For proof, look at the reaction after news hit that the Justice Department opened a criminal investigation into the Federal Reserve and Fed Chairman Jerome Powell. The S&P 500 initially tanked on Monday, Jan. 12, but reversed course and ended the day at an all-time high, CNBC reported.
Meanwhile, the economy is sending the kind of mixed signals that usually lead to a wary stock market.
Although inflation has slowed recently, consumer prices remain historically high — and 2026 probably won’t bring much relief, according to Charles Schwab. The latest Federal Reserve data show that consumer confidence is hovering near its lowest point since July 2022.

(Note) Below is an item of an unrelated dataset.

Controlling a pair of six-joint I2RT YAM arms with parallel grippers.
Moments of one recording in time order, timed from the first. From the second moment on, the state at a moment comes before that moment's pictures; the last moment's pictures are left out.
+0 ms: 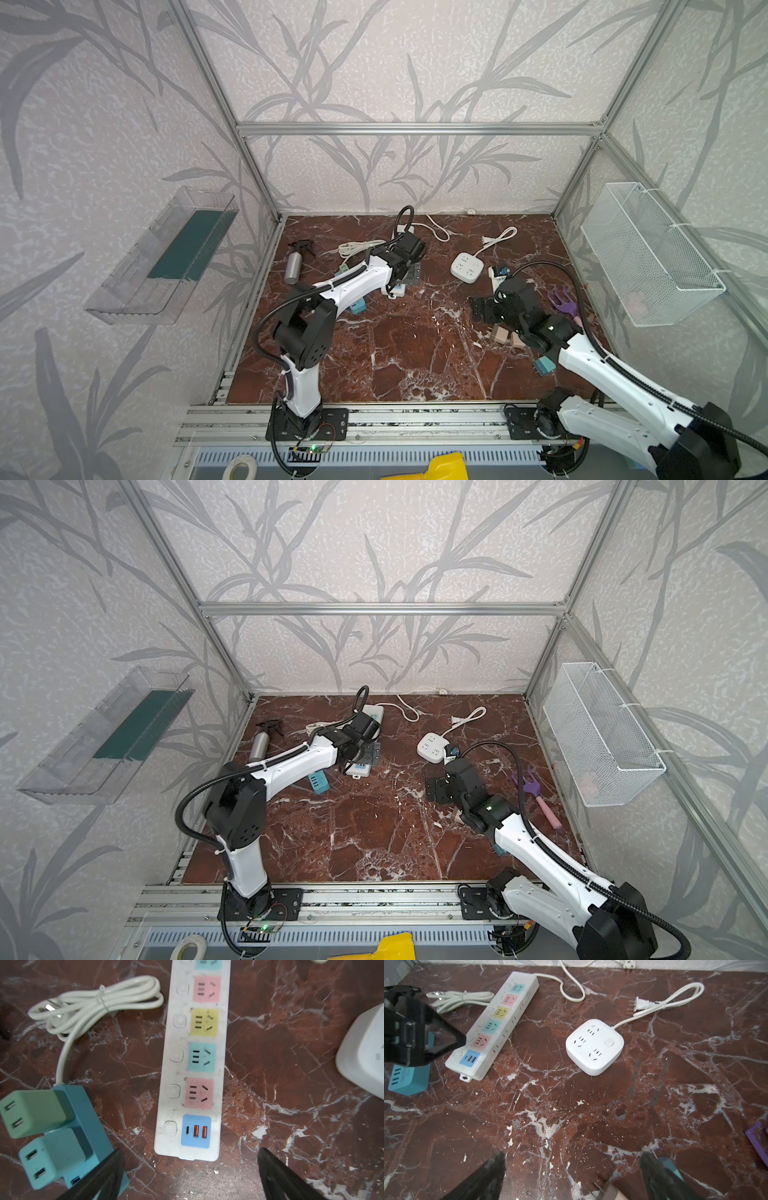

The job market has also shown worrying signs. In 2025, employers announced over 1.2 million job cuts — up 58% from 2024, according to an analysis from Challenger, Gray & Christmas. Annual job cuts are at their highest point since 2020.
Despite these macro headwinds, investors remain focused on the kinds of business fundamentals that Buffett values.
Editor’s note: This article is for informational purposes only and does not constitute financial advice. Investing involves risk, including the possible loss of principal. Always consider your individual circumstances and consult with a qualified financial advisor before making investment decisions.